All those involved in the study went to great efforts to engage with all communities within the UK – including groups that have historically been under-represented in medical studies. The inclusive element of our work has generated meaningful results for everyone in the country."
Dr Rich Scott, Chief Medical Officer at Genomics England
Lord Kamall, Minister for innovation at the Department of Health and Social Care (DHSC), said: "Clinical research has been vital in our fight against Covid-19 and the UK's innovation is enabling us to transform our health service and ensure the NHS is able to deliver world-class care.
"This research is an important step forward in better understanding how Covid-19 impacts certain people, allowing us to take the necessary action to protect the most vulnerable and save lives."
The findings have been published in Nature.

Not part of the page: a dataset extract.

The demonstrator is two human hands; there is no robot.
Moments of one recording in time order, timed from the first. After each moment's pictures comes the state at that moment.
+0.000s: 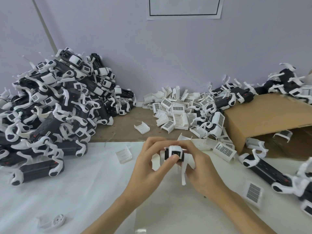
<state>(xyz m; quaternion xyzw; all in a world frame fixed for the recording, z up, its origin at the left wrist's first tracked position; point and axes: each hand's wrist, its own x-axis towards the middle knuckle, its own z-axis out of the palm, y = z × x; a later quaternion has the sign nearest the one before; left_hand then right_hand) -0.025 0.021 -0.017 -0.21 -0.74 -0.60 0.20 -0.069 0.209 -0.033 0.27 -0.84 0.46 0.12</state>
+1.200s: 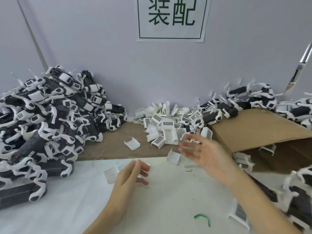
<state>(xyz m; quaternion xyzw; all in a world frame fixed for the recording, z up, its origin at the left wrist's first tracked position) -0.050 -0.004 -0.043 -0.05 -0.69 -0.72 0.12 -0.124 0.255 0.030 0.05 -0.50 0.85 -0.15</state>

GenOMICC (Genetics of Susceptibility and Mortality in Critical Care) started in 2015 as an open, global consortium of intensive care clinicians dedicated to understanding genetic factors influencing outcomes in intensive care from diseases such as SARS, flu and sepsis.
The consortium is led by the University of Edinburgh, and since 2020 it has been focused on Covid-19 research in partnership with Genomics England and in collaboration with NHS Lothian, the Intensive Care National Audit and Research Centre (ICNARC), and Queen Mary University of London.
The ground-breaking 100,000 Genomes Project was established in 2014 to sequence 100,000 genomes from people with a rare disease or cancer. The Project was completed in 2018 and paved the way for the creation of a new genomic medicine service for NHS England, transforming patient care by bringing advanced diagnosis and personalised treatments.
GenOMICC is funded by DHSC, LifeArc, the charity Sepsis Research FEAT, the Intensive Care Society, Wellcome, UK Research and Innovation, Scotland's Chief Scientist Office, the Department of Health and Social Care and the National Institute for Health Research (NIHR), and supported by Illumina.
Kousathanas, A., et al. (2022) Whole genome sequencing reveals host factors underlying critical Covid-19. Nature. doi.org/10.1038/s41586-022-04576-6.